January 7, 2025

FINTECH MAGAZINE AFRICA

Fintech eyes in africa

Angel Investors in Africa Prefer to Invest in Scalable High-growth startups – Survey

For the third consecutive year, the African Business Angel Network (ABAN), supported by the Dutch Good Growth Fund (DGGF), Briter Bridges, and the African Angel Academy (AAA), released its latest Africa’s Angel Report.

This report combines primary and secondary data to provide insights into the role of angel investors in driving the growth of Africa’s innovation and investment ecosystem. Data collection involved surveying over 110 individual investors who have backed startups across Africa’s 54 nations, supplemented by interviews to gain further perspectives.

Angel investing in Africa spans diverse age groups, with 62% of surveyed investors aged 36 to 53, 21% aged 18 to 35, and an average age of 43. Although the ecosystem remains male-dominated (62%), women play an active role, particularly in the 40-49 age bracket (50%) and among founders (22%). Geographically, South Africa leads in angel investment activity (15%), followed by Nigeria (10%) and Kenya (8%). Regionally, West Africa claims the largest share (28%), with Southern and East Africa closely trailing at 25% each.

The majority of angels are highly educated, with 69% holding advanced degrees and 62% having studied outside Africa. Business (37%) and accounting/finance (16%) are the most common academic disciplines. Professionally, most angels have operational experience, with 33% identifying as founders or entrepreneurs, 25% as C-level executives, and 21% as investment professionals. Their commitment to Africa’s innovation ecosystem is evident, with 72% of respondents reporting investments in the past year.

Angels prefer scalable, revenue-generating ventures, particularly high-growth startups, which are favored by 43% of respondents. Most prioritize businesses that generate revenue from both companies and consumers (68%) and those with proven market traction, regardless of profitability (50%). There is also a strong focus on companies in urban areas (90%) and those with significant female representation in leadership, workforce, partnerships, or customer base (79%). However, businesses with overvalued shares or excessive equity dilution among founders are a concern for 73% of investors.

Investment instruments vary, with 50% of angels favoring equity investments through SAFEs or shareholder agreements, while 28% use debt instruments such as loans or convertible notes with short maturity periods. Investment accessibility is broad, as 64% of angels typically contribute between $1,000 and $25,000 per deal.

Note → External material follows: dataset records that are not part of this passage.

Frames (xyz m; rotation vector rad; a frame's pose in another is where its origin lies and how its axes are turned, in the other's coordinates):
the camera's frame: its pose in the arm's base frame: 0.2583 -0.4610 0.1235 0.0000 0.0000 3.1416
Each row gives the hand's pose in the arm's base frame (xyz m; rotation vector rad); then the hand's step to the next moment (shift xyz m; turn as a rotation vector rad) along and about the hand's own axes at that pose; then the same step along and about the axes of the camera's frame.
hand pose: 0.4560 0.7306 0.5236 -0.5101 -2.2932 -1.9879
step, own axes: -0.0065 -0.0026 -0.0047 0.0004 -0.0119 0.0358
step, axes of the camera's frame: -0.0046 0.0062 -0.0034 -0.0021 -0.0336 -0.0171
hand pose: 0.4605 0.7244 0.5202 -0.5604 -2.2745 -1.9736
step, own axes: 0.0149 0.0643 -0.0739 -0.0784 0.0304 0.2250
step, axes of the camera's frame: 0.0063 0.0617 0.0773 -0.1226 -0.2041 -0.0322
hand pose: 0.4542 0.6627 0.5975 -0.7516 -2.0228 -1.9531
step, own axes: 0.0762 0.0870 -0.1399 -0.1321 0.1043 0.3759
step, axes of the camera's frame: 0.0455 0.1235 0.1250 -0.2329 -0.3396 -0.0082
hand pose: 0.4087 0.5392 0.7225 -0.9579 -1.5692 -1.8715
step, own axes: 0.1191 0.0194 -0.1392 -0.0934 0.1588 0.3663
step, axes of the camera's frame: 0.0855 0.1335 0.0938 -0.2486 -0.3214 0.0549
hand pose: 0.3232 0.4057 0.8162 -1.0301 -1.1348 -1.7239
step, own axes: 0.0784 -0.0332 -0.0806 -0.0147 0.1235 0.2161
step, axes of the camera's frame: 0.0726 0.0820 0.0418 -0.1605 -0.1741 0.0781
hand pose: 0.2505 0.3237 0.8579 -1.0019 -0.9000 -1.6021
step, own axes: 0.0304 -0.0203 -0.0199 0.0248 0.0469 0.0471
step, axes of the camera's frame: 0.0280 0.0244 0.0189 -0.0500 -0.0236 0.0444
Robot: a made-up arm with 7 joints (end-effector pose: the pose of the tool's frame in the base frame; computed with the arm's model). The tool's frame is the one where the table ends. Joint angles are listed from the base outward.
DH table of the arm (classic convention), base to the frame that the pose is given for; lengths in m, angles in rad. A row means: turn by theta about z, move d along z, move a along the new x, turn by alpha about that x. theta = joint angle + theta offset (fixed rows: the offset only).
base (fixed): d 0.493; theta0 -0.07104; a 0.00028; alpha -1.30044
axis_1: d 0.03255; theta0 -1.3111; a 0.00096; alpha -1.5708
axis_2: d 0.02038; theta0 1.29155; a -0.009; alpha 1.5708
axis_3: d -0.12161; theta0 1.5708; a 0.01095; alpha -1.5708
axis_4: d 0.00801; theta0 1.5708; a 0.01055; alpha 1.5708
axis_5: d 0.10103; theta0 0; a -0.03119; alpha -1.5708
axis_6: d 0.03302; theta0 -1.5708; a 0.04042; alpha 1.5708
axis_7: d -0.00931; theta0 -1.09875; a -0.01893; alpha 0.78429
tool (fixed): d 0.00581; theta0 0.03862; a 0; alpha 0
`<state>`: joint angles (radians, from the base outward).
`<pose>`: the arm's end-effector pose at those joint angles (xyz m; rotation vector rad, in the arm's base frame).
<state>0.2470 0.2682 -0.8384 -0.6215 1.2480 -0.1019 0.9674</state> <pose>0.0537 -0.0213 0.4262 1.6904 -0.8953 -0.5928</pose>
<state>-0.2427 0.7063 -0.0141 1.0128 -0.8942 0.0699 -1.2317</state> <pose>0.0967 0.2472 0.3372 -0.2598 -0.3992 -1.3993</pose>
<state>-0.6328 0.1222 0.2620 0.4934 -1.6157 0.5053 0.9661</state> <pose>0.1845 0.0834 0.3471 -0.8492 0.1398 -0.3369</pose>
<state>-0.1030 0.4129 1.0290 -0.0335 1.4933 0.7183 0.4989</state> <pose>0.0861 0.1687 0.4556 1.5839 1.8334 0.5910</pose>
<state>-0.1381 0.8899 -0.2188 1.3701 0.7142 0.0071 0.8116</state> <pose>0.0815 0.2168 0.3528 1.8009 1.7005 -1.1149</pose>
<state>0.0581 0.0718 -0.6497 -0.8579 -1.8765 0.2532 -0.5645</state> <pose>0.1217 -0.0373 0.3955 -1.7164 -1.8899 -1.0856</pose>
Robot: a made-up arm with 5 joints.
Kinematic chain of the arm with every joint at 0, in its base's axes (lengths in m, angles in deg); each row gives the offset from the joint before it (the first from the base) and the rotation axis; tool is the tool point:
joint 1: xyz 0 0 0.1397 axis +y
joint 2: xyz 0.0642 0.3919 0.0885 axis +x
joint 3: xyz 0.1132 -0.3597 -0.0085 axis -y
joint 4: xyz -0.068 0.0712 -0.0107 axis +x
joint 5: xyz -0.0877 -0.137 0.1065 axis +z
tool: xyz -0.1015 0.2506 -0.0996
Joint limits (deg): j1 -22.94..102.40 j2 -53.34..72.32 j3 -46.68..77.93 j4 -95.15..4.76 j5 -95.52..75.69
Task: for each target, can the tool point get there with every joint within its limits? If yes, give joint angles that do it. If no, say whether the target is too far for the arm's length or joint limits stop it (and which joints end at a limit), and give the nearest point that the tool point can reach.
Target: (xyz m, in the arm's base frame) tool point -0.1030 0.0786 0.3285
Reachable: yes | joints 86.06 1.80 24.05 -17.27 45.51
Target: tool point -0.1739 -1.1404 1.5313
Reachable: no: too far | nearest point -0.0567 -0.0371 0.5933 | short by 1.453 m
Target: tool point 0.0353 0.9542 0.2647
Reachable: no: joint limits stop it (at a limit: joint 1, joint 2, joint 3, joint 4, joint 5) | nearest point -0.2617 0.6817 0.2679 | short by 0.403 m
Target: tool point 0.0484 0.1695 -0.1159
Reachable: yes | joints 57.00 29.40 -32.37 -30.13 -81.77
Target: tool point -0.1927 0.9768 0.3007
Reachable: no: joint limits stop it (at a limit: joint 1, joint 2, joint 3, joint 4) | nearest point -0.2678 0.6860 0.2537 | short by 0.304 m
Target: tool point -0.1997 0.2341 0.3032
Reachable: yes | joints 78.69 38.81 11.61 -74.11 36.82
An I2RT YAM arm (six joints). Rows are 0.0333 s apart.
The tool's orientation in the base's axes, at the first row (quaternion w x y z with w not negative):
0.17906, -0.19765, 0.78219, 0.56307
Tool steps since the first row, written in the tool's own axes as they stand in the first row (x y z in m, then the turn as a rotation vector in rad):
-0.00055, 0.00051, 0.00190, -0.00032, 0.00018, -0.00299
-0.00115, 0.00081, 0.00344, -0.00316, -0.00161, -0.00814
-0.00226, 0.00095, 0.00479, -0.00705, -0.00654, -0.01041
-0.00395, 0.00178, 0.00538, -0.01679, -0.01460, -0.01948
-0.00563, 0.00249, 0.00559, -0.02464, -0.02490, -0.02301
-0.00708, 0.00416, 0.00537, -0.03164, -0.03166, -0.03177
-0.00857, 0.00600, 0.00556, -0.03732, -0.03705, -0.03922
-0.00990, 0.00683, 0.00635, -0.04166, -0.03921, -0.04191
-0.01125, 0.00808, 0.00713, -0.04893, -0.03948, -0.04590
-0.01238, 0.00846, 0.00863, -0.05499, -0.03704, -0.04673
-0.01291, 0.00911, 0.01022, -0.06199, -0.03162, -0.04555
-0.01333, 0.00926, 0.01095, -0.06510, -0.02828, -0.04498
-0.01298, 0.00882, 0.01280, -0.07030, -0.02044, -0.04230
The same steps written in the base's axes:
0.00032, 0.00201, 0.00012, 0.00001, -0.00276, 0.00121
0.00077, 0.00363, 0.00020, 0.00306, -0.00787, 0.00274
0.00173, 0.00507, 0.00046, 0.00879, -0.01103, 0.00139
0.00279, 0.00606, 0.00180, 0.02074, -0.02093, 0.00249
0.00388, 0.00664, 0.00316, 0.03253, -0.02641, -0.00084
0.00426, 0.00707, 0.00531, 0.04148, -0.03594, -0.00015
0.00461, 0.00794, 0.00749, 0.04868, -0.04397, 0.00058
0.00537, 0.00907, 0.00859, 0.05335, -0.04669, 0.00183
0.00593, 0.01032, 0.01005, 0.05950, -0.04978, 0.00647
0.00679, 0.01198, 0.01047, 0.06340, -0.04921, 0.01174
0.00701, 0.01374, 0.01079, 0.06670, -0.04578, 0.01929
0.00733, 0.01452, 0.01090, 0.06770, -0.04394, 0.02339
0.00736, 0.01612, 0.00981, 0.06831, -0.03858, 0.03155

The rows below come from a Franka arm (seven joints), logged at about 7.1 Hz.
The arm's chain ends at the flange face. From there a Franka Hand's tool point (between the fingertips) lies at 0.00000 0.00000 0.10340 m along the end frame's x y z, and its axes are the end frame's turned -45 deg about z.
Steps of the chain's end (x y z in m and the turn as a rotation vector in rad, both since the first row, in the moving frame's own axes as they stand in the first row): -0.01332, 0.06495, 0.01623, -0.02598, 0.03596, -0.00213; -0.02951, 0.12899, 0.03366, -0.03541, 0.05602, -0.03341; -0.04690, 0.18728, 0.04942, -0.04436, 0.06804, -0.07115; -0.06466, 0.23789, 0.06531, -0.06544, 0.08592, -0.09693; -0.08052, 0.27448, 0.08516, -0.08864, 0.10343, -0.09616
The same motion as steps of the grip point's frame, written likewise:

Angel funding predominantly supports young entrepreneurs aged 25 to 40, who make up 82% of recipients. The primary source of capital for these investments is angels’ wages and returns on their own investments (70%), with only a small proportion relying on external funds.

This year’s report underscores the critical role angel investors play in shaping Africa’s economic transformation. Through their support of high-growth ventures and a focus on innovation, these investors continue to empower the continent’s entrepreneurial ecosystem.